Describe Heap Snapshots
After opening the heap snapshot obtained in the previous section in any document reader, you can see that the snapshot is a large JSON file:
We can easily speculate what are stored in the nodes and edges arrays. The nodes array stores information about each node in the memory, and the edges array stores relations between nodes in the memory.
The snapshot stores descriptive information about each node and edge. After expanding the snapshot node, we can see that it only includes one meta node. Next, after further expanding the meta node, we can see the description of each node and edge:
- meta.node_fields: an array. The length of the array is the number of elements that represent a node. In this example, every six elements in the “nodes” array represents a node.
- meta.node_types: an array. Elements in the array represent the meaning of each element of a node. In this example, the first of the six elements represents the node type, which also belongs to a limited array.
- meta.edge_fields: an array. The length of the array is the number of elements that represent an edge. In this example, every three elements in the “edges” array represent one edge.
- meta.node_types: an array. Elements in the array represent the meaning of each element of an edge. In this example, the first of the three elements represents the edge type, which also belongs to a limited array.
The last array is strings. This array is relatively simple and stores the names of nodes and edges.
The following is the overall relation graph.
Nodes and Edges
The preceding information describes each node and each edge in the memory relation graph. However, the relationship between nodes and edges is not shown in the graph.
We can see that the preceding meta.node_fields that describes nodes includes one item called edge_count. It describes the number of edges under this node. Edges in the edges array are sequentially ordered. Therefore, we can draw a relation graph like this:
In addition, the to_node in the meta.edge_fields that describes edges refers to the node to which this edge points. By combining all the information together, we can draw a real memory relation graph.
Locate Memory Leaks
Based on the information described in the previous section, we can obtain a memory relation graph like this:
Assume that node 5 is where a memory leak happens. Node 5 consumes significant memory and does not release it as expected. If we release parent node 3 of node 5, node 5 can still be reached by following the path
1 -> 2 -> 4 -> 5 from the root node. That is, releasing node 3 alone cannot terminate the reference to node 5. Similarly, releasing node 4 does not work, either.
In this example, we can only release node 5 by stopping the reference to node 2. In other words, node 2 is the node that directly controls node 5, because every path from node 1 to node 5 goes through node 2. This structure is called a dominator tree.
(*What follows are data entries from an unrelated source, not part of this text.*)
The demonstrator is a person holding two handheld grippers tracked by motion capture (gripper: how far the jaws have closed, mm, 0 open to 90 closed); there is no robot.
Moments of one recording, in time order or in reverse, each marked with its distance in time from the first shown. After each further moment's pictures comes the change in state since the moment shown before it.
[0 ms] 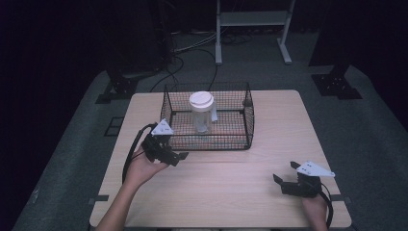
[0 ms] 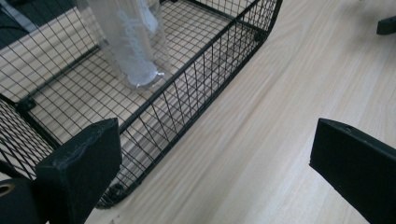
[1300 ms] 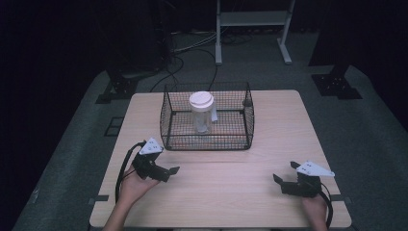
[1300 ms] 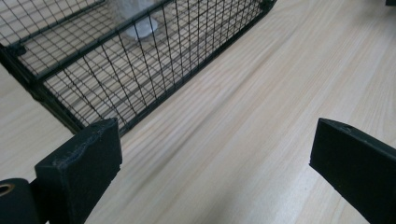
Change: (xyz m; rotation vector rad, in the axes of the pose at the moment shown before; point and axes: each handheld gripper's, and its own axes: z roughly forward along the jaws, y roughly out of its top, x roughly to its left) left arm -0.006 -0.063 -0.002 -0.039 0.013 -0.072; right arm 0.000 0.000 0.001 0.003 -0.005 0.001
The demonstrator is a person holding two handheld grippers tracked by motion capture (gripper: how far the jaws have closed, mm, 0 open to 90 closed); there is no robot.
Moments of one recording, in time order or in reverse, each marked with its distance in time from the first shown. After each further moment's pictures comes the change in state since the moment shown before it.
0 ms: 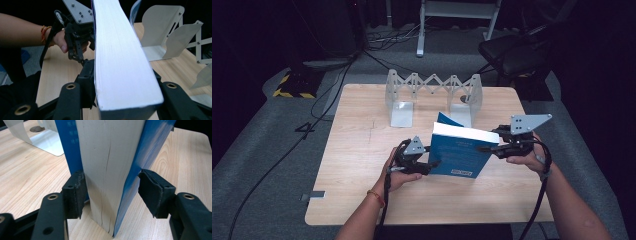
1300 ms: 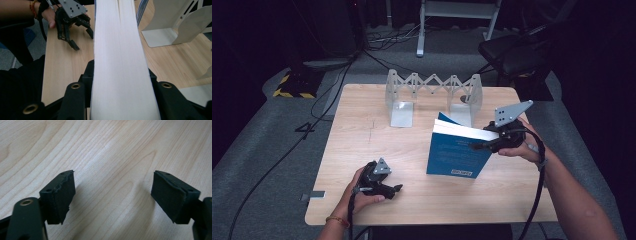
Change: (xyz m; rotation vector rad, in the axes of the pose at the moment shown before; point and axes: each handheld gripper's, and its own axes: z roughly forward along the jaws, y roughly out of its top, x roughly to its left) left arm 0.005 -0.096 -0.062 0.296 0.148 -0.133; right arm -0.008 0.031 0.018 0.201 0.048 0.002
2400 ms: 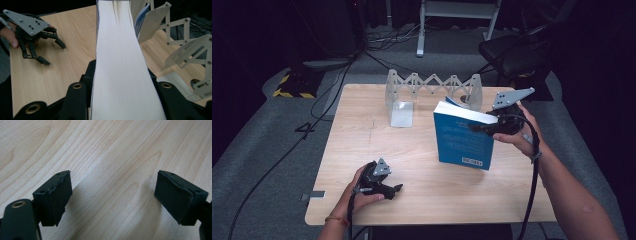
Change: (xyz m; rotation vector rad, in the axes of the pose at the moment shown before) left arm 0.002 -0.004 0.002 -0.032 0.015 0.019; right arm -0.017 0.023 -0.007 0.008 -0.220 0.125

It is helpful for analyzing memory leaks.
We can convert the preceding memory relation graph to a dominator tree like this:
Now we can calculate the retained size from node 8 up to the root node. The retained size for a node equals the size of that node itself plus the retained size of its child node. Finally, we can see which nodes have memory consumption accumulated. These nodes that have memory consumption accumulated instead of being deallocated are likely candidates for memory leaks.
After we know where memory leaks happen, we can find the corresponding code logic snippet in the memory relation graph to see if these nodes really fail to deallocate memory unexpectedly.